*Exercise*:
Go through the records below and set each one down exactly, leaving out any pictures.

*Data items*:
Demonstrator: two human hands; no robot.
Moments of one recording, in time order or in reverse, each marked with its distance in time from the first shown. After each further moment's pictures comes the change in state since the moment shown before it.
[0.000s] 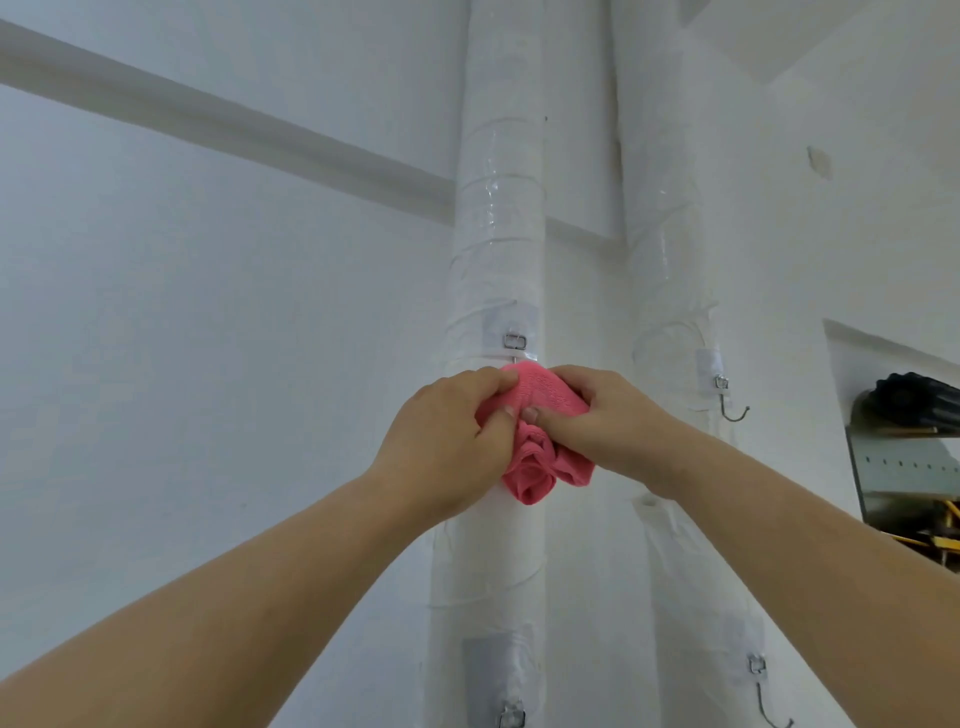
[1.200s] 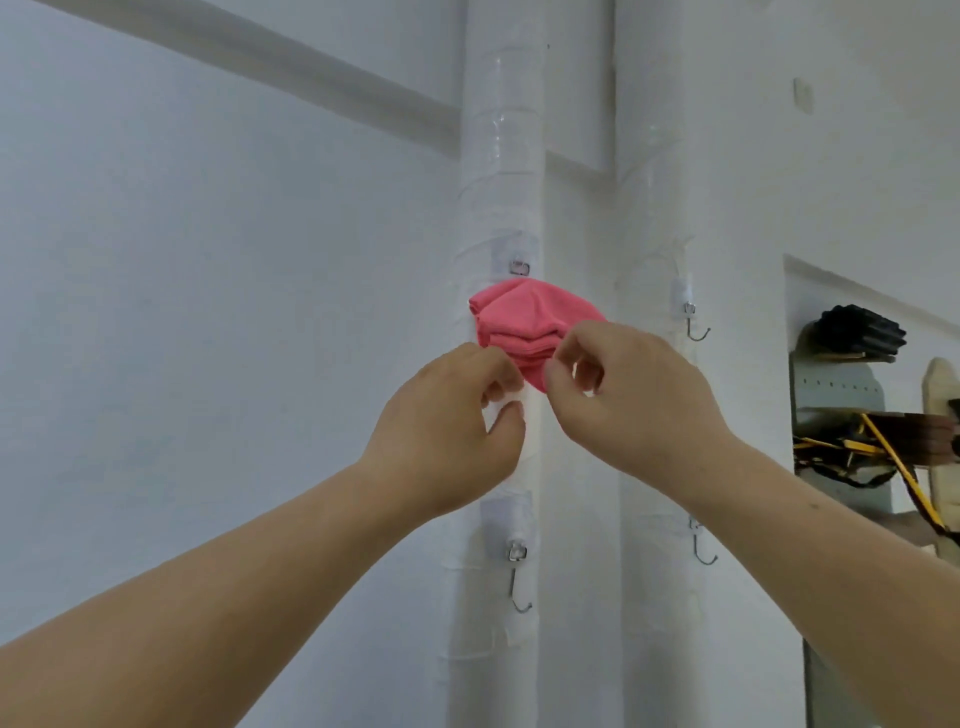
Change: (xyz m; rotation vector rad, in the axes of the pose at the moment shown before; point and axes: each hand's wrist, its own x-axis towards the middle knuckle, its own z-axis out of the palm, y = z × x) left_hand -0.095 0.020 -0.044 -0.041 -0.052 0.084; right_hand -0.124 -0.079 0.033 -0.638 0.337 -0.078
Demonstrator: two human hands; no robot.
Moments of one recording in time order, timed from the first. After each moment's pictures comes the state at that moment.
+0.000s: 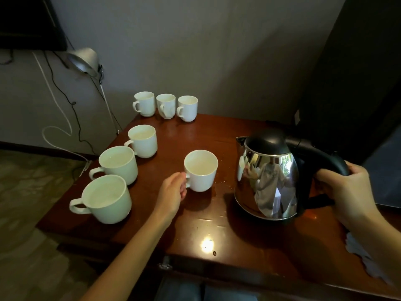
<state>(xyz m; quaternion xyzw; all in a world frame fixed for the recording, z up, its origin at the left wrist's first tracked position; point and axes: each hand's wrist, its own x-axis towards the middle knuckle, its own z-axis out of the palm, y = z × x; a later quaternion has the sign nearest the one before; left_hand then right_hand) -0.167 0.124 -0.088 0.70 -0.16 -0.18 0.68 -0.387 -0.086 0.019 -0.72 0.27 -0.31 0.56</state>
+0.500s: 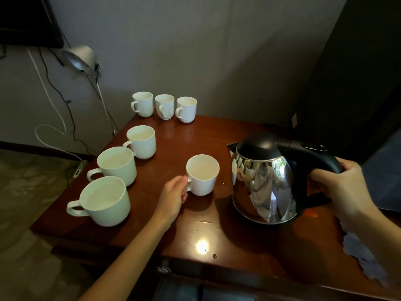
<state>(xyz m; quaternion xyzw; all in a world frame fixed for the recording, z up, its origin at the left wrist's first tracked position) -0.165 0.126 -0.093 0.71 -0.19 -0.19 0.65 -0.374 -0.086 0.026 -0.77 0.25 -0.30 0.51</state>
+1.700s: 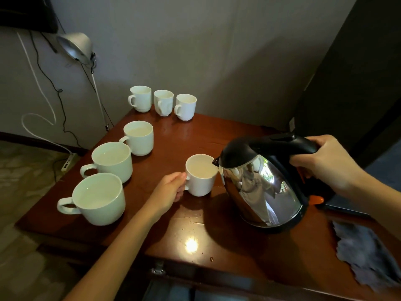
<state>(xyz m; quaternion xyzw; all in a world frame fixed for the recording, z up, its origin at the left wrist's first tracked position) -0.141 0.130 -0.090 0.70 -0.23 -0.28 0.62 -0.327 -0.077 0.076 -0.86 0.27 -0.17 0.40</state>
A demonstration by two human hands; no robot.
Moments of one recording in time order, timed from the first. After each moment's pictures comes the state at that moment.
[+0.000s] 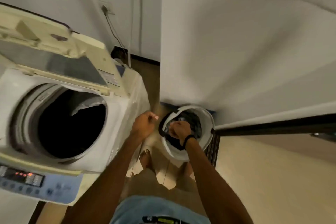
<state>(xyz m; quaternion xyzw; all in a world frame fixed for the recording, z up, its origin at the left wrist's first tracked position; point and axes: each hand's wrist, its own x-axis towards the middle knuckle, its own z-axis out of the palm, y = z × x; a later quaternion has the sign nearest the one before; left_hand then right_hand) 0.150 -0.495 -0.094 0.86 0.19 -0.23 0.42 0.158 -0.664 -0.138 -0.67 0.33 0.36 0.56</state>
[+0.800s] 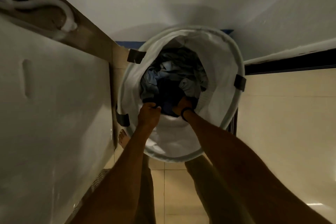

*Task response*:
Demonstrator: two human hands; no robot.
Moments of one recording, in time order or in reverse, each marked with its distance in time from the first shown. After each further moment's pictures comes the change in state since the moment shown before it.
[0.000s] 
[1.200s] 
Change: (xyz m; rotation vector rad, in the axes of the pose at the moment shown before; point and axes: each hand's wrist, its own x-axis towards the middle knuckle, its own z-axis out of the palm, y = z × x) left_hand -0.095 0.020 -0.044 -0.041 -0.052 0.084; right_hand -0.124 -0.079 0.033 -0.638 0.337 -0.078
Demonstrator: two human hands; no robot.
Moments of one recording in time order, timed from the first. After each moment's pictures comes the state at that moment.
+0.000s: 
<state>(xyz m; quaternion xyzw; all in a world frame fixed for the recording, z up, its origin at the left wrist's first tracked position; point and axes: each hand's wrist, its own x-axis towards the middle knuckle, its own z-axis out of the palm, y = z × x; a later quaternion has the sign nearest the one before; left_hand then right_hand) -0.167 0.124 -0.088 0.70 -0.16 -0.18 0.68 -0.387 -0.086 0.019 -0.72 0.27 -0.31 0.56</state>
+0.500s: 
<state>(xyz m; quaternion xyzw; all in a world frame fixed for the recording, z up, its origin at the left wrist's first tracked position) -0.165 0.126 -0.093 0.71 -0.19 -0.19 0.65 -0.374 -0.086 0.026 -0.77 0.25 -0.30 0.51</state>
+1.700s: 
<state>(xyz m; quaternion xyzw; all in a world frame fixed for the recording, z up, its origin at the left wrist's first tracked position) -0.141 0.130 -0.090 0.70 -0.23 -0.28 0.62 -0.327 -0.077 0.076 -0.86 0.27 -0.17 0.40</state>
A demonstration by two human hands; no robot.
Moments of one recording in time order, timed from the first. After each moment's pictures comes the state at that moment.
[+0.000s] 
<state>(xyz m; quaternion xyzw; all in a world frame fixed for the recording, z up, its origin at the left wrist's first tracked position; point and axes: each hand's wrist, its own x-axis towards the middle knuckle, its own z-axis out of the palm, y = z × x; a later quaternion has the sign nearest the one before; left_hand then right_hand) 0.150 -0.495 -0.094 0.86 0.19 -0.23 0.42 0.158 -0.664 -0.138 -0.67 0.33 0.36 0.56</state>
[+0.800s] 

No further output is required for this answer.